Crescimento ajuda Dilma mas abstenção pode atrapalhá-la

Jose Roberto de Toledo

20 de outubro de 2014 | 20h26

Na reta final da eleição os movimentos do eleitorado tendem a ser mais importantes do que os números. E o crescimento de Dilma Rousseff (PT) identificado pelo Datafolha é semelhante ao captado por outras pesquisas. Embora consistente, o movimento é lento – nada a ver com a rápida queda de Marina Silva (PSB) que acabou beneficiando Aécio Neves (PSDB) no primeiro turno.

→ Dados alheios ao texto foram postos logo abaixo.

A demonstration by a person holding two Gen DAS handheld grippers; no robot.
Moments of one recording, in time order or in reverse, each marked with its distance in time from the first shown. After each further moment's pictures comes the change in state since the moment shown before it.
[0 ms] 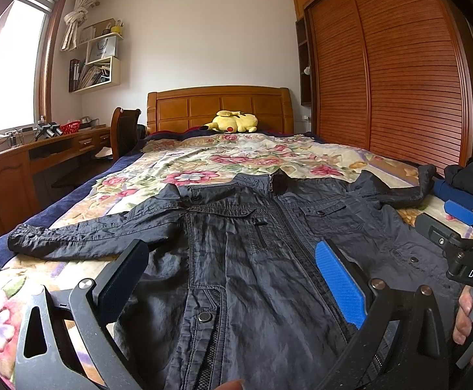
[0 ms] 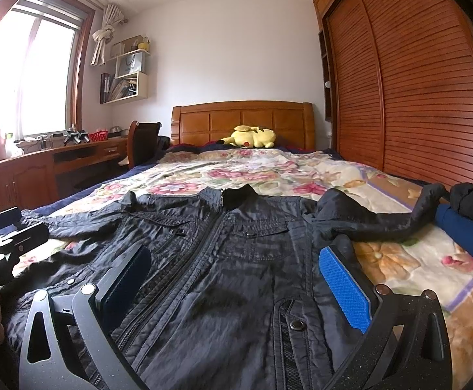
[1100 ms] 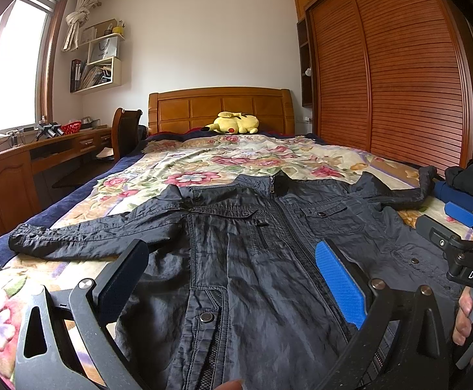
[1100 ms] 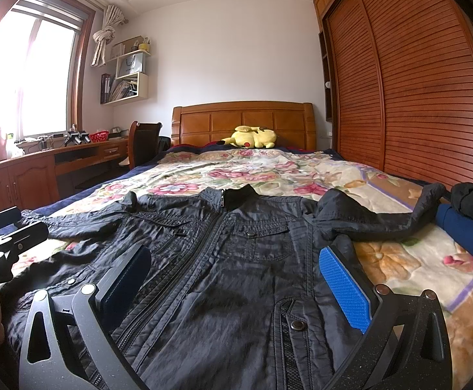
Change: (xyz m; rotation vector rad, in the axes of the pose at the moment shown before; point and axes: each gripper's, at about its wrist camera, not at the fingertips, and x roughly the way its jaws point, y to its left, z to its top) left arm -0.001 0.001 0.001 0.002 -0.002 0.002; right arm 0.000 0.000 -0.001 0.001 0.000 0.001
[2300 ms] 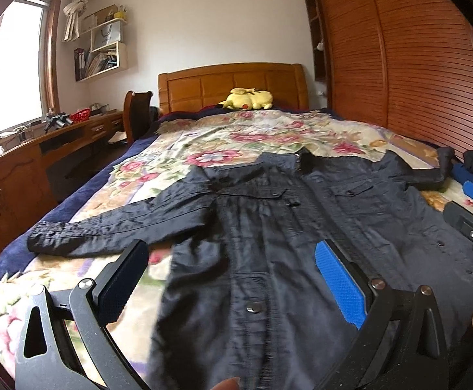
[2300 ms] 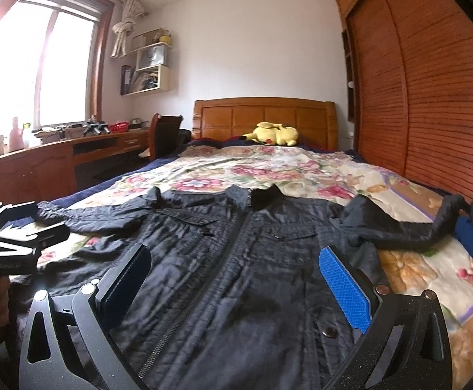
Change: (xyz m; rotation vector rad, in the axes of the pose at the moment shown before) left arm 0.012 0.046 0.011 0.033 0.122 0.071; right arm -0.002 0.027 0.017 -0.047 0.024 0.086
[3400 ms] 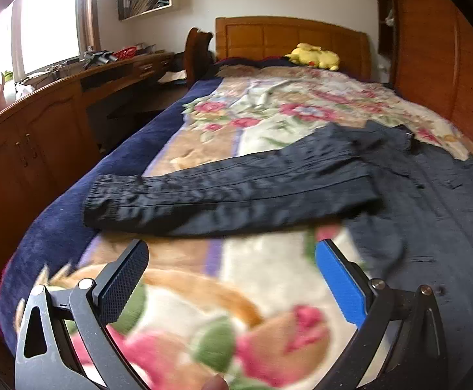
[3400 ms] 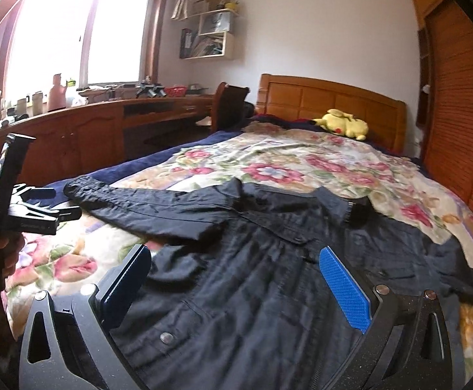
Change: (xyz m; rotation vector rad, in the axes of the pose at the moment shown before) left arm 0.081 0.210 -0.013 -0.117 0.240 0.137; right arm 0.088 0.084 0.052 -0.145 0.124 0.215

Qualquer previsão sobre vitoriosos ou derrotados é precipitada. A diferença entre os dois candidatos a presidente é tão pequena que fatores não aferidos pelas pesquisas – como erro e abstenção do eleitor ou voto no exterior – podem decidir a eleição.

A abstenção tende a ser maior nos Estados onde há mais população rural ou com dificuldade de chegar ao local de votação, como no Norte e Nordeste. Isso se agrava no segundo turno, especialmente nas unidades da Federação onde o governador já foi eleito em 5 de outubro. A abstenção pode crescer nos maiores Estados do Nordeste onde só se escolherá o presidente, como Bahia, Pernambuco e Maranhão. Isso seria problema para Dilma, que tem mais votos nesses locais. Ela pode ter compensações, porém.

Eleitores com baixa escolaridade tendem a errar mais na hora de votar, principalmente no primeiro turno, quando tem que marcar cinco números para cinco cargos diferentes na urna. Os votos nulos foram mais frequentes no Norte e Nordeste. No segundo turno, com apenas um ou dois votos, o erro é menor. Isso pode ajudar a presidente a crescer nessas regiões.

A diferença entre Dilma e Aécio é tão pequena que até feriados podem influenciar no resultado. Vários tribunais regionais federais, do Rio Grande do Sul ao Nordeste, estão antecipando a folga do Dia do Servidor Público para segunda-feira pós-eleição. Se os servidores de tribunais e seus familiares viajarem e não votarem, quem perde mais? Só as urnas dirão.